A norma abrange os tributos previstos no artigo 80 da Lei Orgânica dos Municípios, isto é, IPTU (Imposto Predial e Territorial Urbano), ITBI (Imposto de Transmissão de Bens Imóveis Intervivos), ISSQN (Impostos sobre Serviços de Qualquer Natureza), além de impostos sobre vendas a varejo de combustível, taxas e contribuição de melhoria decorrente de obras públicas. O autor lembrou a tramitação do projeto, considerado inconstitucional pela Comissão de Justiça, e afirmou que como agora a Prefeitura já teria condições técnicas de colocá-lo em prática espera um novo posicionamento do Executivo que em oitivas anteriores foi contrário à proposta.

Já o Projeto de Lei nº 95/2017, de autoria do vereador JP Miranda (PSDB), em primeira discussão, que obriga os estabelecimentos que vendem pneus no município a receberem os pneus usados que os clientes porventura queiram descartar, foi retirado de pauta pelo autor, que afirmou aguardar uma nova correção da Comissão de Justiça.

Cabeamento subterrâneo – As duas propostas da pauta, em primeira discussão, prevendo o cabeamento subterrâneo no Município saíram de pauta. Inicialmente o Projeto de Lei nº 41/2017, de autoria do vereador Silvano Júnior (PV), estabelecendo que “a fiação elétrica, de telefonia, Internet e TV a cabo, nos futuros loteamentos e condomínios a serem implantados na cidade, deverão ser executadas no subsolo, sendo vedada a instalação aérea” foi arquivado a pedido do autor. Já o Projeto de Lei nº 218/2017, de autoria dos vereadores Iara Bernardi (PT) e Silvano Júnior (PV), prevendo que, “ a partir desta data [de publicação da lei], todos os novos loteamentos, condomínios, vilas e similares ficam obrigados a projetar e implantar cabeamento subterrâneo nas vias públicas” recebeu emenda de autoria do vereador Hudson Pessini (PMDB) e saiu de pauta.

Essa norma aplica-se à rede elétrica, cabos telefônicos, TV a cabo, cabos de internet e assemelhados. O Poder Executivo regulamentará a nova forma de iluminação pública, em substituição ao modelo atual. O projeto recebeu parecer favorável da Comissão de Justiça, que apresentou emenda apenas para adequá-lo formalmente à técnica legislativa. A vereadora Iara reforçou que Sorocaba precisa avançar nessa área a exemplo de outros municípios, citando problemas como furto e queda de fios que colocam a população em risco, além de representar queda na energia.

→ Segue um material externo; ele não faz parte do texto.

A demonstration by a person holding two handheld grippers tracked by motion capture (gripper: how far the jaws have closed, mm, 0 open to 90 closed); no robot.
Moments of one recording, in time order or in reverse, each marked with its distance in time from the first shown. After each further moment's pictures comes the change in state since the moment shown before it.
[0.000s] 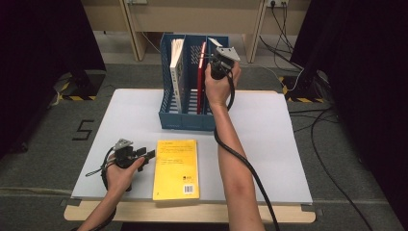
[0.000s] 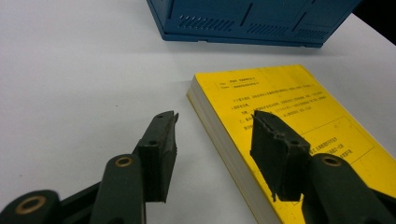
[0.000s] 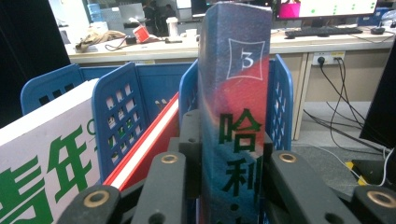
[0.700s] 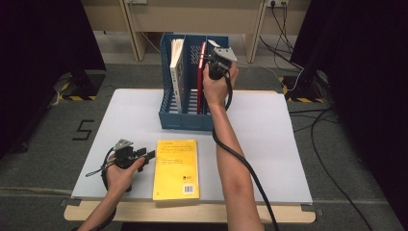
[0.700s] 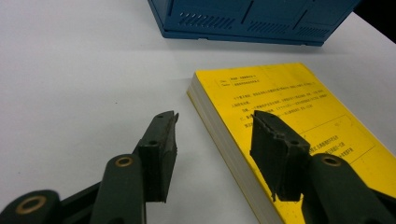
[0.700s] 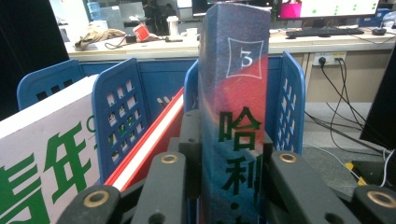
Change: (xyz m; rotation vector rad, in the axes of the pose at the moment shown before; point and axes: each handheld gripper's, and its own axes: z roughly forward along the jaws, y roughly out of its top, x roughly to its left) left arm 0.000 -0.001 0.000 0.003 -0.001 -0.002; right arm 0.005 -0.005 0.007 -0.001 -0.004 -0.006
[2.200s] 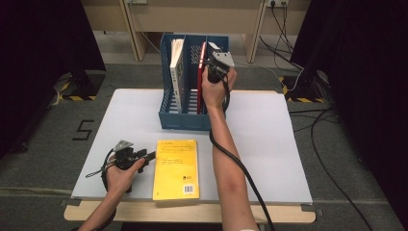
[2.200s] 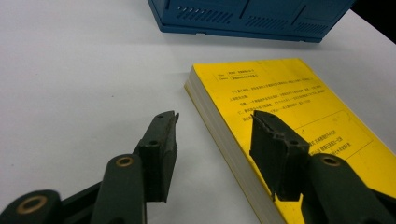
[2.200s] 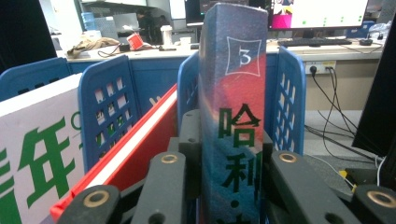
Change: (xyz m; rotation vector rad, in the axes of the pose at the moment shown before) left arm 0.000 -0.003 0.000 0.006 -0.009 -0.006; right arm 0.001 -0.017 0.009 -0.048 -0.028 -0.007
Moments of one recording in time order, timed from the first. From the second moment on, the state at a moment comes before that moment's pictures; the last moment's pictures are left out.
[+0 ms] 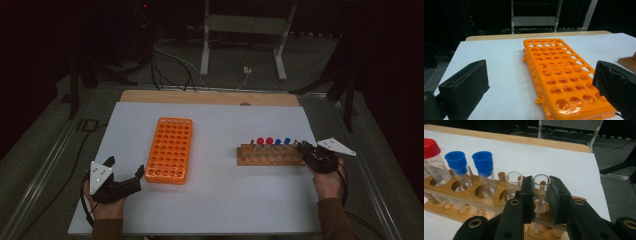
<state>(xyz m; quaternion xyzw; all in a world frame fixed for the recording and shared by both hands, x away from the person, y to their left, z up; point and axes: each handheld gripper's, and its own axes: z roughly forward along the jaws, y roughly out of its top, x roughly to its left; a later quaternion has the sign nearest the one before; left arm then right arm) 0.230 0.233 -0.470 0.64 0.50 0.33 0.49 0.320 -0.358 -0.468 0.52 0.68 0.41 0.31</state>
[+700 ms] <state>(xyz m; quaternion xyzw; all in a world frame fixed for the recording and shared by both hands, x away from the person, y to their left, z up) 0.231 0.233 -0.471 0.63 0.50 0.33 0.49 0.306 -0.354 -0.431 0.49 0.67 0.44 0.35</state>
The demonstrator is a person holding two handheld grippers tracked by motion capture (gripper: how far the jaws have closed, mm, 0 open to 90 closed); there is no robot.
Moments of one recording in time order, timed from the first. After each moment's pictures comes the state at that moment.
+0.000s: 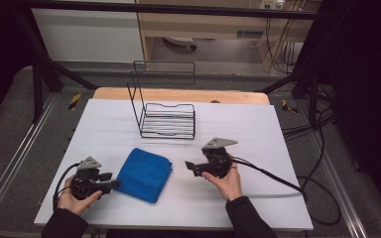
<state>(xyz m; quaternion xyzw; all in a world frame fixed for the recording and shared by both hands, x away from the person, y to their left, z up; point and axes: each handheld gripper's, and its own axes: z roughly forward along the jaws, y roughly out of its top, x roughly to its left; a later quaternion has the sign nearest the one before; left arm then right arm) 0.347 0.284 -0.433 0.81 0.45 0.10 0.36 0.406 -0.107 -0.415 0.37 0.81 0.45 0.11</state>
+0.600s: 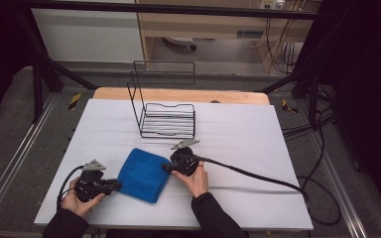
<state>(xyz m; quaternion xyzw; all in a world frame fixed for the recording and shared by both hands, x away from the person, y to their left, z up) 0.346 0.278 -0.441 0.82 0.46 0.07 0.34 0.425 -0.025 -0.454 0.38 0.83 0.41 0.06</state>
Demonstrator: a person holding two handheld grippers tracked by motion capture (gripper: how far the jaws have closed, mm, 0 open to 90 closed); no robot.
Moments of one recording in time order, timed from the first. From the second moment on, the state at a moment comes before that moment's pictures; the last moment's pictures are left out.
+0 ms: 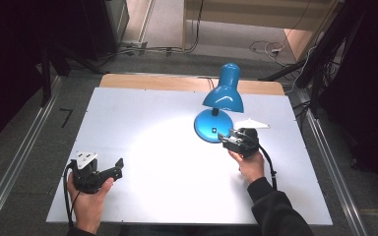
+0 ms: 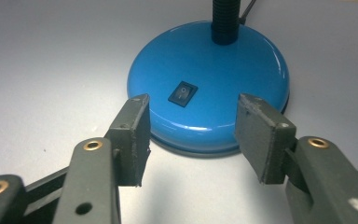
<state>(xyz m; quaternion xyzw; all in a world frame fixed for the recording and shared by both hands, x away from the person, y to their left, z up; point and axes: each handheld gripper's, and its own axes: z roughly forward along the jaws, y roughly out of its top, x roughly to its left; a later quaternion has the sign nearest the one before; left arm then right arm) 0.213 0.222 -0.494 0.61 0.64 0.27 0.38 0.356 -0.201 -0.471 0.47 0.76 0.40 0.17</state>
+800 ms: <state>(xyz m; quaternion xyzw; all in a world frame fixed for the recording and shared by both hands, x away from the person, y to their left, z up) 0.214 0.222 -0.496 0.60 0.65 0.27 0.38 0.309 -0.269 -0.464 0.46 0.78 0.39 0.18</state>
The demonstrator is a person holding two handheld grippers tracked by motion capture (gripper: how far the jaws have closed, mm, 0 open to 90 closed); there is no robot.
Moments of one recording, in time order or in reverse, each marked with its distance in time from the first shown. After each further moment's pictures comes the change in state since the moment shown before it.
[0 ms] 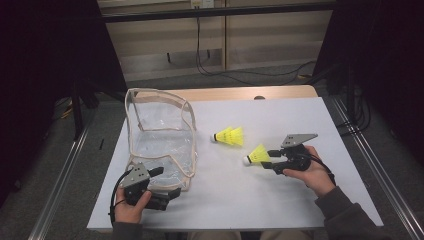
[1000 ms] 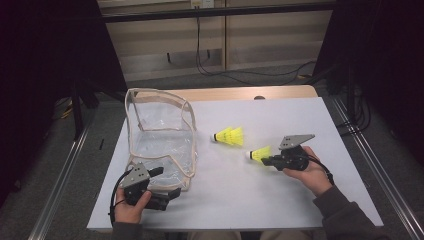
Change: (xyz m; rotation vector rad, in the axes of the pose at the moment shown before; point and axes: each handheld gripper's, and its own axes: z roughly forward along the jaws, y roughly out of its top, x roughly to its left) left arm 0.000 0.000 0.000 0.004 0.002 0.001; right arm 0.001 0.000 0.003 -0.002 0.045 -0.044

Moção de repúdio – A Moção nº 14/2017, de autoria do vereador Luis Santos (Pros), em discussão única, que manifesta repúdio à exposição “Queermuseu: Cartografias da Diferença na Arte Brasileira”, promovida pelo Banco Santander, por promover “zombarias à fé cristã”, começou a ser discutida mas não chegou a ser votada devido ao fim do tempo regimental. No entender de Luis Santos, a mostra de arte do Santander Cultural contém material com “pedofilia e zoofilia direcionado a público escolar”, promove “ataque ao cristianismo”, colocando “imagens de Jesus ao lado de pedofilia” e trata de “homossexualismo entre crianças”.

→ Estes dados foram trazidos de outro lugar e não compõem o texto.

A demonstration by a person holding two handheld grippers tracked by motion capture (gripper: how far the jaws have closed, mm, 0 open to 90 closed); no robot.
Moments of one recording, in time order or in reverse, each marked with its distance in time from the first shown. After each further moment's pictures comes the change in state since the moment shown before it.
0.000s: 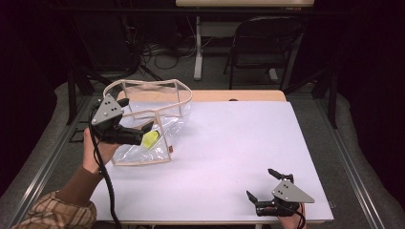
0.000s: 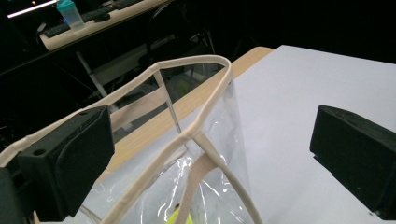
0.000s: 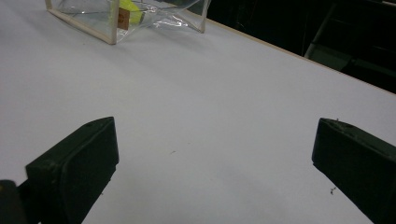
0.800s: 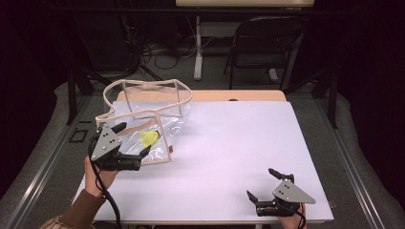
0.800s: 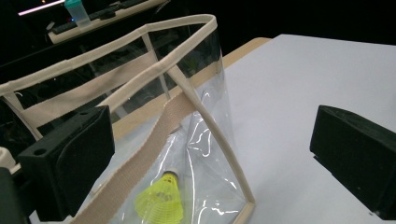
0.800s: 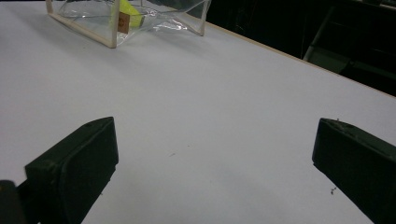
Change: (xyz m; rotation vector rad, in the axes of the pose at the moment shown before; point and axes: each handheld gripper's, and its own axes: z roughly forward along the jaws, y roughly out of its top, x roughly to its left) left arm -0.028 -0.063 -0.013 -0.035 0.031 -0.003; right arm 0.000 0.001 -0.002 -0.014 -0.002 0.003
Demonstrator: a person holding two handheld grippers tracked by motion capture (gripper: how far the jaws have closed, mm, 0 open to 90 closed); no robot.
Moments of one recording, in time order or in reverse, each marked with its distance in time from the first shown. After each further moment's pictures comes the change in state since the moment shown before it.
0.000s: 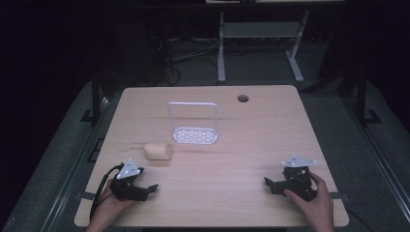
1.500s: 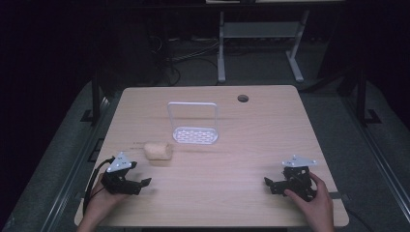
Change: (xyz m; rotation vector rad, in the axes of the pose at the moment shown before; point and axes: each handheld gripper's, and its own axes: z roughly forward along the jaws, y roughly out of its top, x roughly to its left) left arm 0.018 0.015 -0.022 -0.020 0.020 -0.018; right arm 0.000 0.000 0.000 0.000 -0.001 0.001
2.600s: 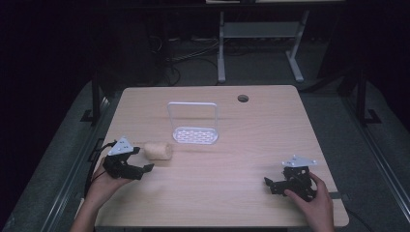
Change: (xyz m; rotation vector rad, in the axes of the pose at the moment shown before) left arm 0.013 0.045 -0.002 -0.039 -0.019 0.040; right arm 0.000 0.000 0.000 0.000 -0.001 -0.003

“Essas pseudoexposições, que não passam de aberrações e que de arte não tem nada, são realizadas através de nossos impostos pela Lei Rouanet”, afirmou o autor da moção que será enviada o Banco Santander, promotor do evento. Outros parlamentares como o presidente Rodrigo Manga (DEM) e Irineu Toledo (PRB) criticaram veementemente a exposição e parabenizaram o autor pela proposta repúdio.

E no espaço regimental da Tribuna Popular, o ex-vereador e líder comunitário Emílio Souza de Oliveira, o Ruby, mais uma vez falou sobre as prioridades da Zona Norte. Entre as demandas, o orador denunciou o despejo de esgoto no Rio Itanguá e criticou a desativação da Oficina do Saber do Jardim Marcelo Augusto, reforçando que a iluminação no local é precária, além de cobrar a instalação de câmaras de monitoramento nos próprios públicos da região da Vila Helena.